[Extracted data entries]

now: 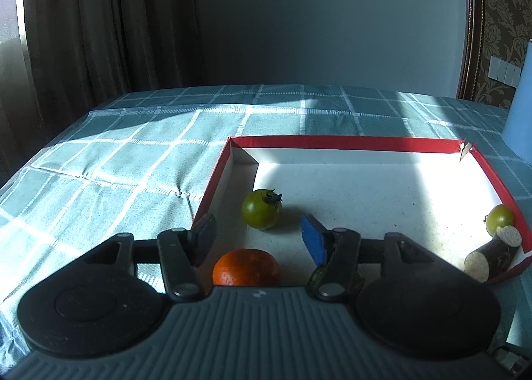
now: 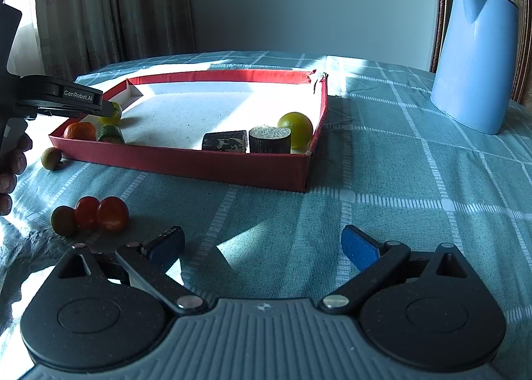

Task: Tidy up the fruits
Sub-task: 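Lower the dark green tomato into the box and open the left gripper, then move the right gripper to a red cherry tomato and grasp it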

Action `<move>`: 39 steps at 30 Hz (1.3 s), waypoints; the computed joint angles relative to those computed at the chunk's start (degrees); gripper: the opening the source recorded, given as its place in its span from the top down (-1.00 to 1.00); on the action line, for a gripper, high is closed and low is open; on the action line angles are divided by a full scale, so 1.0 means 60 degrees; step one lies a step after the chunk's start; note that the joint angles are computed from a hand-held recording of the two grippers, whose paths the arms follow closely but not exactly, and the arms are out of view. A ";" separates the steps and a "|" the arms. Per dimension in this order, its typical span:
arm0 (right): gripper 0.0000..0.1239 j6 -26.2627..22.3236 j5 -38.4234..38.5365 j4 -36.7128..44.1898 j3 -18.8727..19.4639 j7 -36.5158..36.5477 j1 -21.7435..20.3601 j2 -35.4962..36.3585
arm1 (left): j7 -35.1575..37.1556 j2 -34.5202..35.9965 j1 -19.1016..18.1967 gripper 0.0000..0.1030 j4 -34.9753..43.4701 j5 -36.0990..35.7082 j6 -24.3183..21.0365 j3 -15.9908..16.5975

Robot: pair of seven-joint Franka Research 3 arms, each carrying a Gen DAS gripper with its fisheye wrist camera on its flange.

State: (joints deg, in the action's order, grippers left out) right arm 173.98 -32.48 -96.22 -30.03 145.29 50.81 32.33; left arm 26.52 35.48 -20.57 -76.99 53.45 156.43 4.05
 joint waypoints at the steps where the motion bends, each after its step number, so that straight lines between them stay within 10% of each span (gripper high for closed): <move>1: -0.63 0.0035 0.0007 -0.0030 -0.0004 0.0002 -0.0005 -0.0015 | -0.0064 -0.0100 0.0005 -0.06 -0.0148 0.0032 0.0089 0.0017; 7: -0.63 0.0484 0.0255 -0.0240 -0.0166 0.0006 0.0069 -0.0041 | -0.1514 -0.1549 -0.0034 -0.09 -0.2184 0.1227 0.0989 0.0336; 12: -0.63 0.1804 0.0577 -0.0684 -0.1021 -0.0169 0.0706 0.0071 | -0.4641 -0.2904 -0.0253 -0.51 -0.4016 0.4256 0.1383 0.0867; 21: -0.55 0.2889 0.0929 -0.0663 -0.1229 -0.1727 0.1160 0.0323 | -0.6755 -0.3467 0.0570 -0.53 -0.4968 0.6251 0.1220 0.0307; 30: 0.03 0.1246 0.1360 0.0464 0.1337 -0.4171 -0.0582 0.0356 | -0.7038 -0.3435 0.1697 -0.55 -0.5015 0.6356 0.1618 -0.0674; 39: 0.06 0.0920 0.2498 0.1074 0.2326 -0.5786 -0.1246 0.0655 | -0.7251 -0.3382 0.2271 -0.55 -0.4977 0.6608 0.1805 -0.1223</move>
State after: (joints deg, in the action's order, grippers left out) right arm 179.49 -17.50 -89.78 -16.07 110.58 43.34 36.25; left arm -16.99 15.19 -6.95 -106.85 93.10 167.26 -3.28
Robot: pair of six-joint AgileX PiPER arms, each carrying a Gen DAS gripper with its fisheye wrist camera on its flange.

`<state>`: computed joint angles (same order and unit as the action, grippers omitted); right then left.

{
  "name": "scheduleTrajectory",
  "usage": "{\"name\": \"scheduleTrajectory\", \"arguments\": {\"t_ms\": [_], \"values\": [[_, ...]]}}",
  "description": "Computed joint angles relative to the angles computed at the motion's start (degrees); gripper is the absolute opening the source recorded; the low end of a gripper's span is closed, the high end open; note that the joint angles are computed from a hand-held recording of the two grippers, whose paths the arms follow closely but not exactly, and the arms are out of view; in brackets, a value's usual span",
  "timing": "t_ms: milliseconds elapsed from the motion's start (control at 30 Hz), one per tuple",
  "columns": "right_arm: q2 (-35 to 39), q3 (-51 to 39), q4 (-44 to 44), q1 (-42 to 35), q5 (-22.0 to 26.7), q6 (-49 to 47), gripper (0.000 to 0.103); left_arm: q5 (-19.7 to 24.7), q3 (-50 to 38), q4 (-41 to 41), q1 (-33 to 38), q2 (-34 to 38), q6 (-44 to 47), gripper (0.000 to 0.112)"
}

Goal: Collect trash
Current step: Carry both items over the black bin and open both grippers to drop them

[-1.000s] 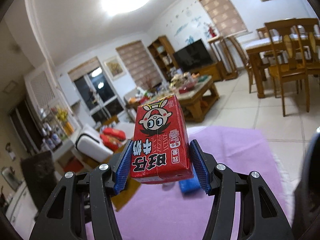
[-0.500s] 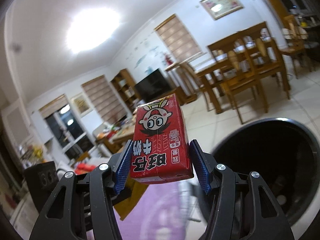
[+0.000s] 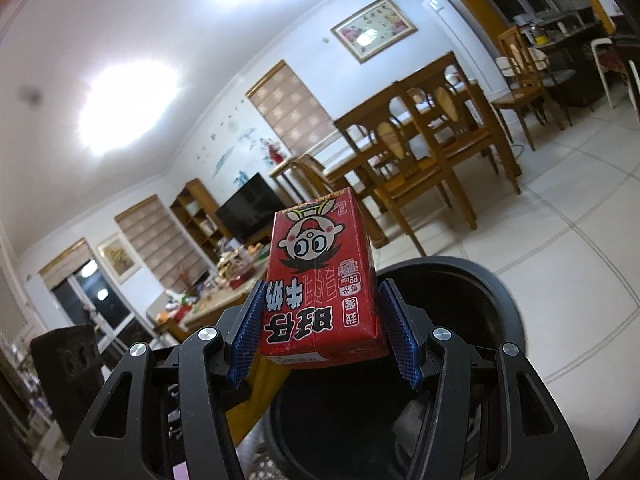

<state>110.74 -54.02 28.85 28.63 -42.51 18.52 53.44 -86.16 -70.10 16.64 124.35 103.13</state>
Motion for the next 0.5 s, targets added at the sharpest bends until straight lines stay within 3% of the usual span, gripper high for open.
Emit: {"name": "scheduleTrajectory", "arguments": {"t_ms": [267, 500], "values": [[3.5, -0.9, -3.2, -2.5, -0.8, 4.7, 0.057, -3.7, 0.1, 2.0, -3.9, 1.7, -0.3, 0.04], [7.0, -6.4, -2.1, -2.5, 3.0, 3.6, 0.057, -4.1, -1.6, 4.0, -5.2, 3.4, -3.3, 0.04]]}}
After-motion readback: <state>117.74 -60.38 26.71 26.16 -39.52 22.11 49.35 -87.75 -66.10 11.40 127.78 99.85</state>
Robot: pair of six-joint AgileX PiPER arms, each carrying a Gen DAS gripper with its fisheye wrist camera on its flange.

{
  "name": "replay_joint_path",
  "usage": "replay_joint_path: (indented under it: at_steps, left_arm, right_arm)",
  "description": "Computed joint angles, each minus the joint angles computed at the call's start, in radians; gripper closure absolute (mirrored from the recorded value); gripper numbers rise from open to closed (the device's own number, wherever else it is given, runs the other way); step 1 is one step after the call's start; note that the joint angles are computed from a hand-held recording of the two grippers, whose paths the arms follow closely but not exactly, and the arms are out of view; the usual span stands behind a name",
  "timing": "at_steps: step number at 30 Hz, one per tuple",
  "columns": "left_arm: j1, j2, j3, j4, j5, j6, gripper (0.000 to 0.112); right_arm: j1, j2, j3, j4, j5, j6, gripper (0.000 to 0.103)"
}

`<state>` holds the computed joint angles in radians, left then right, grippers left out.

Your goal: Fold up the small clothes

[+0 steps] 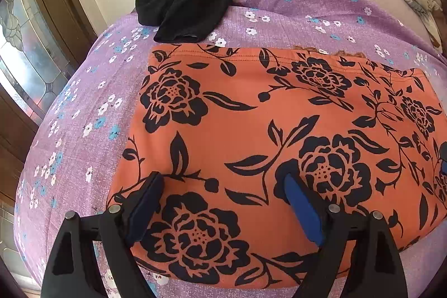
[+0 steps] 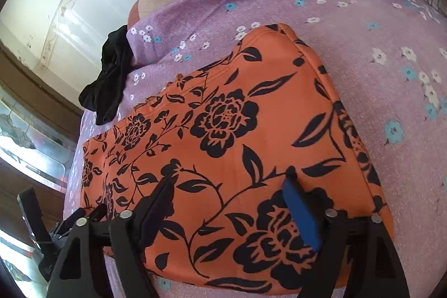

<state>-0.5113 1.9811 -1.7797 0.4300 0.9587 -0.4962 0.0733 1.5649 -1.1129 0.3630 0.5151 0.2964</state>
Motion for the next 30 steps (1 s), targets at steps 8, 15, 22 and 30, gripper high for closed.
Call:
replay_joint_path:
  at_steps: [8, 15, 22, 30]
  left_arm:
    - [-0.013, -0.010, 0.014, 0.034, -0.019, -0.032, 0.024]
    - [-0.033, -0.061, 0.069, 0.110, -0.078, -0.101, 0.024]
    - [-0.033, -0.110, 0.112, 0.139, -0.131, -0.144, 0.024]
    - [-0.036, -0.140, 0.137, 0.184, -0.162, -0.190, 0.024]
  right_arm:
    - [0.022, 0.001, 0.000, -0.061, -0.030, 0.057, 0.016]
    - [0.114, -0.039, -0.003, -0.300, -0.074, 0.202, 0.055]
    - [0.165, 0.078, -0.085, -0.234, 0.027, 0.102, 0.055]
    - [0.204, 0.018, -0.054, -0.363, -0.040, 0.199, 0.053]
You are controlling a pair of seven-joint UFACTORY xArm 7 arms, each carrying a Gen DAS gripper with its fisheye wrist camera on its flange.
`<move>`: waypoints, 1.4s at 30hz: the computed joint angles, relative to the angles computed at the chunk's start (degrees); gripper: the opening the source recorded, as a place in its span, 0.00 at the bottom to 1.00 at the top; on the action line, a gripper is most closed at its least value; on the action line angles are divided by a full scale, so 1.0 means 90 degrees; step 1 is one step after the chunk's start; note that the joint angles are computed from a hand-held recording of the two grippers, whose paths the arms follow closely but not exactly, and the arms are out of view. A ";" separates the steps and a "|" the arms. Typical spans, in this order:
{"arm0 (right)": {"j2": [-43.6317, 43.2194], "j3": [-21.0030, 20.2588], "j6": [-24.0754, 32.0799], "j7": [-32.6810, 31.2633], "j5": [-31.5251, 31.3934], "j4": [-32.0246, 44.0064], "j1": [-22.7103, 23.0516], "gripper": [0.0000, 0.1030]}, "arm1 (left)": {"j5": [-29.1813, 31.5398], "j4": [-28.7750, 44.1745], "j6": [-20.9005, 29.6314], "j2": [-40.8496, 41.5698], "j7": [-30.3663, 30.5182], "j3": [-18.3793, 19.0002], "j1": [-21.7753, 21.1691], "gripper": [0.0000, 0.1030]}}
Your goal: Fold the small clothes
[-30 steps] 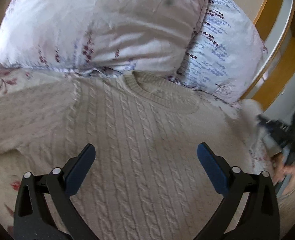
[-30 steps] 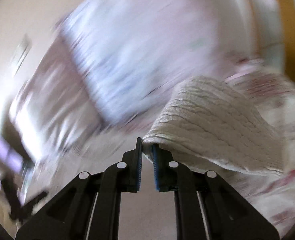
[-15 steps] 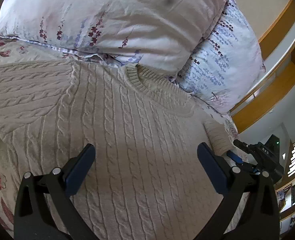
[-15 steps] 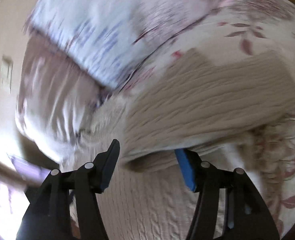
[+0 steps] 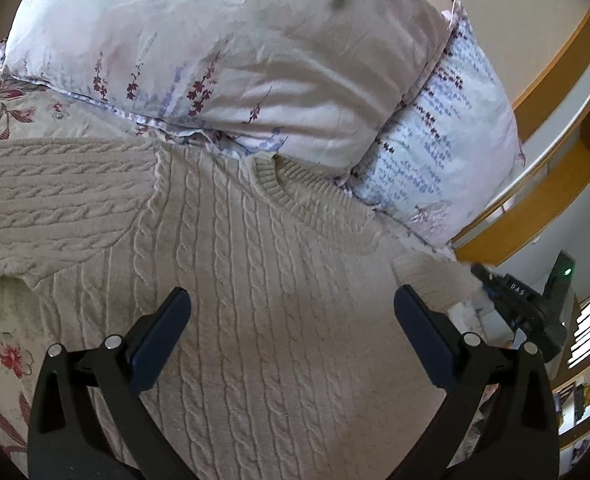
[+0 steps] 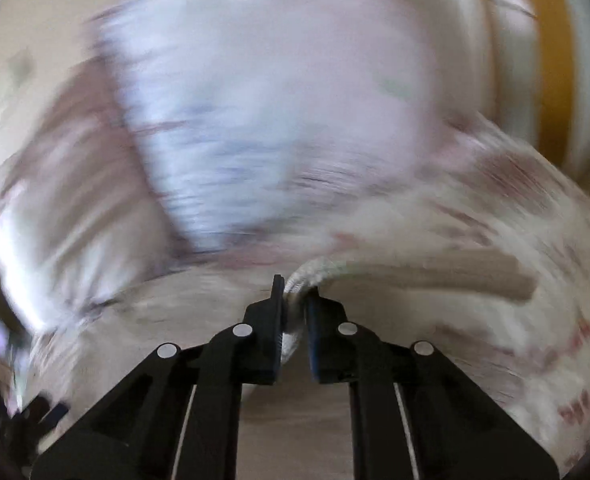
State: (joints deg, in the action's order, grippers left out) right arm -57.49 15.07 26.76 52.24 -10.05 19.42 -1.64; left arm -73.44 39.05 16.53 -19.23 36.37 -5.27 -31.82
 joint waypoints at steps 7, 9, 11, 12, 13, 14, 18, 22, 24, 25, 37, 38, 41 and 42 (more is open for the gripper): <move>0.2925 -0.0521 -0.0311 -0.2289 0.0820 0.1162 0.2506 0.53 | -0.0156 0.0146 0.0623 0.0178 -0.0230 0.0015 0.0146 0.94; 0.2794 -0.0554 -0.0358 -0.2306 0.1106 0.0940 0.2590 0.60 | -0.0223 0.0197 0.0954 0.0281 -0.0364 0.0059 0.0232 0.90; 0.2284 -0.0969 -0.0429 -0.2311 0.1763 0.0465 0.2828 0.61 | -0.0314 0.0260 0.1177 0.0405 -0.0447 0.0048 0.0336 0.85; 0.1970 -0.1216 -0.0429 -0.2290 0.2123 0.0225 0.2928 0.61 | -0.0316 0.0303 0.1259 0.0478 -0.0532 0.0026 0.0401 0.83; 0.1581 -0.1479 -0.0403 -0.2231 0.2495 -0.0042 0.2986 0.61 | -0.0338 0.0355 0.1347 0.0567 -0.0614 0.0012 0.0462 0.81; 0.1265 -0.1599 -0.0355 -0.2162 0.2727 -0.0233 0.2963 0.61 | -0.0353 0.0396 0.1425 0.0638 -0.0686 -0.0007 0.0523 0.79; -0.0543 -0.1825 -0.0074 -0.1443 0.3334 -0.1298 0.2284 0.60 | -0.0562 0.0501 0.1463 0.0791 -0.0896 -0.0121 0.0706 0.79; -0.2227 -0.1861 0.0025 -0.0614 0.3546 -0.2202 0.1384 0.58 | -0.0504 0.0614 0.1277 0.0908 -0.1167 -0.0245 0.0803 0.71; -0.2699 -0.1563 0.0266 -0.0159 0.3328 -0.2347 0.0950 0.57 | -0.0557 0.0713 0.1235 0.1038 -0.1192 -0.0250 0.0827 0.56; -0.2852 -0.1504 0.0310 -0.0015 0.3204 -0.2407 0.0786 0.52 | -0.0609 0.0758 0.1211 0.1102 -0.1154 -0.0255 0.0842 0.53; -0.3039 -0.0435 0.0537 0.1237 0.1941 -0.2450 0.0397 0.09 | 0.0336 0.0864 0.0845 0.1272 -0.1458 -0.0382 0.0991 0.08; -0.3003 -0.0358 0.0666 0.1380 0.1854 -0.2436 0.0421 0.09 | 0.0534 0.0831 0.0838 0.1291 -0.1635 -0.0386 0.0989 0.08; -0.2703 -0.0235 0.0773 0.1535 0.1509 -0.2336 0.0492 0.09 | 0.0569 0.0764 0.0839 0.1309 -0.1676 -0.0339 0.0947 0.10; -0.2580 -0.0188 0.0853 0.1563 0.1372 -0.2232 0.0498 0.10 | 0.0691 0.0734 0.0855 0.1263 -0.1752 -0.0334 0.0954 0.11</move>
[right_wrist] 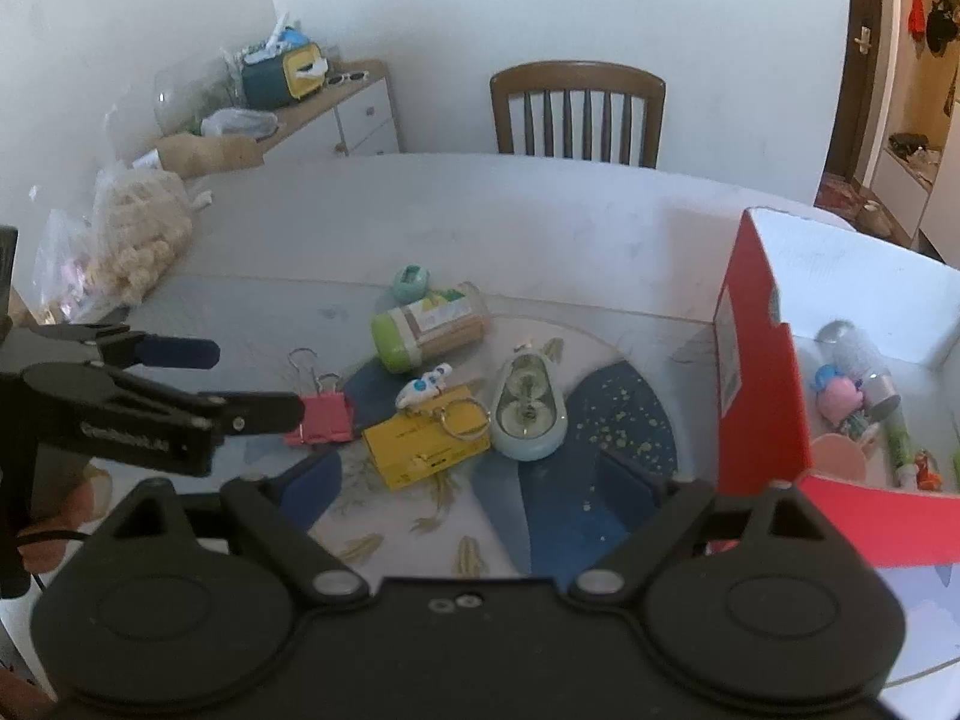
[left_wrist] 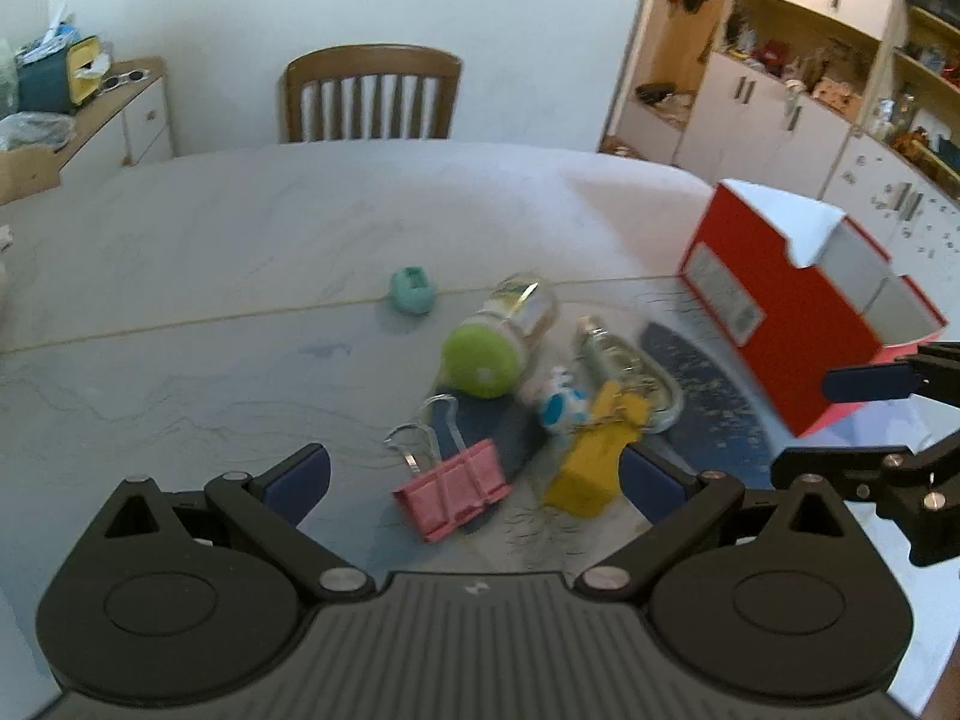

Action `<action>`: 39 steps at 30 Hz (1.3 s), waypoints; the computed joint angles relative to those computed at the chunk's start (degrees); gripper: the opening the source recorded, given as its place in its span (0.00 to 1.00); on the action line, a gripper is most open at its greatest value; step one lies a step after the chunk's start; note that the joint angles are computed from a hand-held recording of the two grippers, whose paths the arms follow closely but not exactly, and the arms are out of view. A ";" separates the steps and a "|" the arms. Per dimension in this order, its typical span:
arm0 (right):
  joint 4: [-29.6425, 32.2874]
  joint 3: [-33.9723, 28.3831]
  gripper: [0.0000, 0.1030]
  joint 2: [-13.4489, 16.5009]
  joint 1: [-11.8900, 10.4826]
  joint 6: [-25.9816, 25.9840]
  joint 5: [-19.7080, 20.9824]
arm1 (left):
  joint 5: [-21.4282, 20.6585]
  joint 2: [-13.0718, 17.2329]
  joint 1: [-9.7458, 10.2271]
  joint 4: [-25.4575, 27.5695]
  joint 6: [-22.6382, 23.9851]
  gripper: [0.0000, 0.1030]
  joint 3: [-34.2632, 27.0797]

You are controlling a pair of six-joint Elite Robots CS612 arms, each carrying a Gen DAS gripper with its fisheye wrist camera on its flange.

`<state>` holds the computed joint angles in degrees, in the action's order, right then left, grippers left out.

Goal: Organize rigid objects
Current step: 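Withdraw both tools from the box back toward the table items, then grasp the pink binder clip with the left tool while the right tool grasps the white-blue figurine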

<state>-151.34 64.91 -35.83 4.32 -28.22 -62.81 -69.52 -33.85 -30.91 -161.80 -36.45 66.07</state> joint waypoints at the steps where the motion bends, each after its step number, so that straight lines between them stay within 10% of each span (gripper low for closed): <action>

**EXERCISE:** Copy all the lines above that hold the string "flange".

**WRITTEN SOLUTION:**
Robot: pair of seven-joint Franka Research 3 arms, each carrying a Gen DAS gripper with its fisheye wrist camera on its flange.
Robot: pair of six-joint AgileX PiPER arms, each carrying a Gen DAS gripper with its fisheye wrist camera on its flange.
Robot: pair of six-joint AgileX PiPER arms, each carrying a Gen DAS gripper with its fisheye wrist camera on its flange.
You are controlling a pair of seven-joint UFACTORY xArm 7 arms, each carrying a Gen DAS gripper with its fisheye wrist camera on its flange.
You are controlling a pair of six-joint Elite Robots CS612 arms, each carrying a Gen DAS gripper with its fisheye wrist camera on its flange.

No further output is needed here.